Incomplete or no research: Most of the traders in the category, take a position either on friends and family recommendations or news. A complete holistic research is needed to take any position in the stock market. Most of the traders are working in some or the other place and do not spend enough time before taking a position in the markets.
Lack of Discipline: A trader needs to keep aside emotions when trading. But we are humans and this is difficult, so we involve our emotions with our positions and do not book loss at right time and maybe book gains early or give in on greed and do not book profits at right time.
Flow of information: It is very important to understand that this category of traders gets the information last and is the last one to enter and last one to exit. Hence, these traders can’t beat institutional traders in terms of returns.
Buying in FOMO: There is a very famous saying “Be greedy when others are fearful and fearful when others are greedy” but often retail investors and traders fall into the FOMO trap and buy stocks that is rallying and sell good stocks on a noisy news.

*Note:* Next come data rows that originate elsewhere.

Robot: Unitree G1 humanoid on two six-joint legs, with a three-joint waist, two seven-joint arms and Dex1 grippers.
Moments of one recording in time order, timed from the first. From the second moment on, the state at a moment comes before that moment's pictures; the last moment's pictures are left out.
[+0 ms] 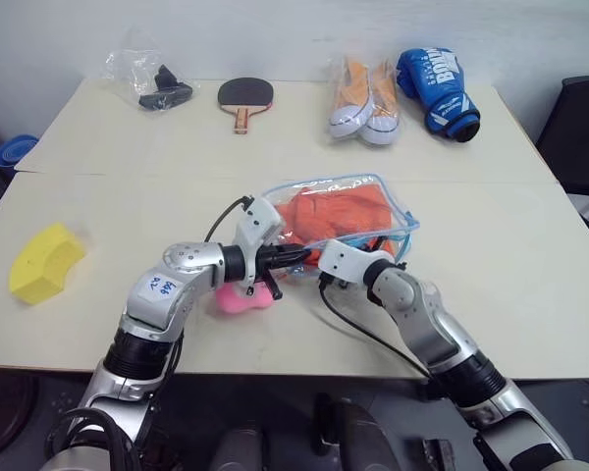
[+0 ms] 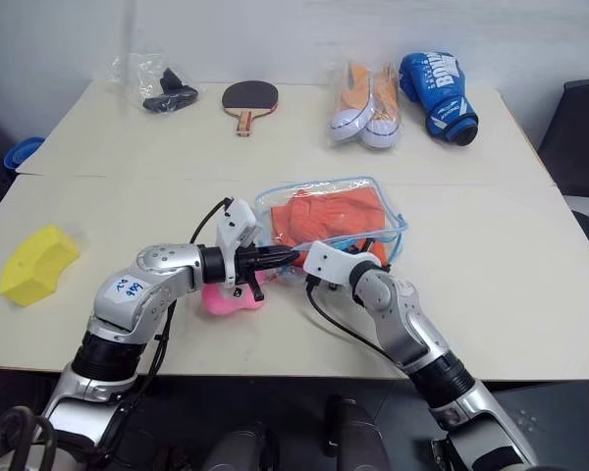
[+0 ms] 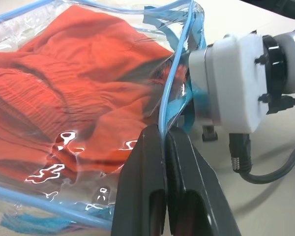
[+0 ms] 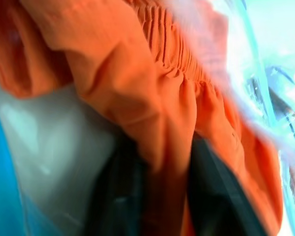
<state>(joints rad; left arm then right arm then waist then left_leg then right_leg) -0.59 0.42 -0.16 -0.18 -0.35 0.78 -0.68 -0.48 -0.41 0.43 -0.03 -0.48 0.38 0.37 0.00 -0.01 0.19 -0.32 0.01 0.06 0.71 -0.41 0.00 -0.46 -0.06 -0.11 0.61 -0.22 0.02</state>
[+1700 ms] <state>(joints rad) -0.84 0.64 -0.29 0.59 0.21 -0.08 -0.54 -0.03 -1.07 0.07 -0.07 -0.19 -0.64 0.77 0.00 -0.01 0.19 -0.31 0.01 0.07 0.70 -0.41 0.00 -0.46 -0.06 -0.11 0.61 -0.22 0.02</state>
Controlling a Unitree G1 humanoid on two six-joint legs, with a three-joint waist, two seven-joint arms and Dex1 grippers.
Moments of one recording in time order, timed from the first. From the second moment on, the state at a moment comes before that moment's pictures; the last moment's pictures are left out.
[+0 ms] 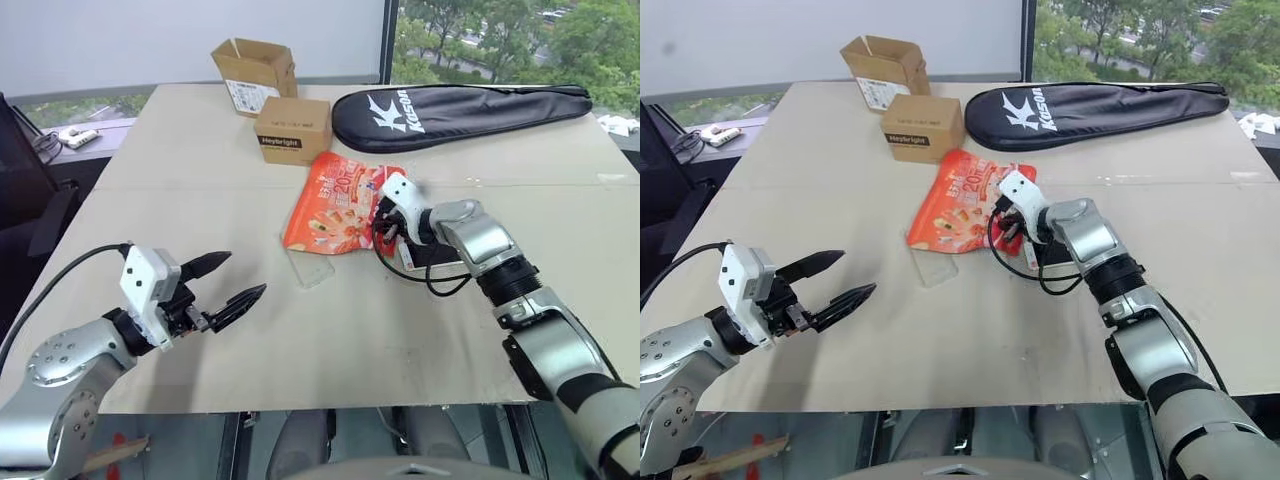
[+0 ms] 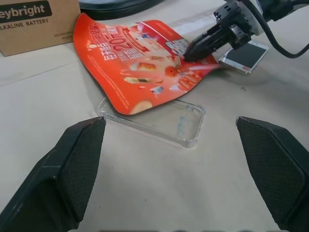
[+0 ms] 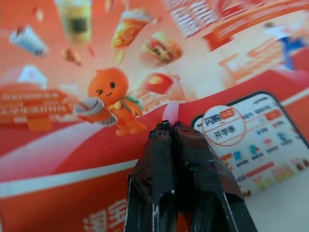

Unrealistic expectations: There are no shortcuts to success, people start trading with an unrealistic expectation of getting wealthy very fast and start buying options or do margin trading. This is a beautiful opportunity for big whales to eat small fishes.
What should you do:
If you think you can’t devote your majority of time in markets, outsource the work to experts.
Invest in right mutual funds, start SIP and do it religiously. The best investment is investing in yourself. Find your core expertise and try to grow in your field and invest surplus amount you make through this growth.
Does this means you should not trade? Nope, if you have savings, don’t miss fundamentally strong stocks when these are available for cheap. There are certain events where good stocks price take a hit, not because of its core business operations but because of short term problems. This is a good opportunity to take position in these stocks and go for swing trading.
Ending with a thought: 1.12^38 > (1.5)^27 * (0.5)^11
Which means the fund manager clocking consistent nominal returns for 38 years will outperform another fund manager having high volatile returns with equal positive and negative bias and 70% win rate. Hence, consistency and discipline is the key to build wealth.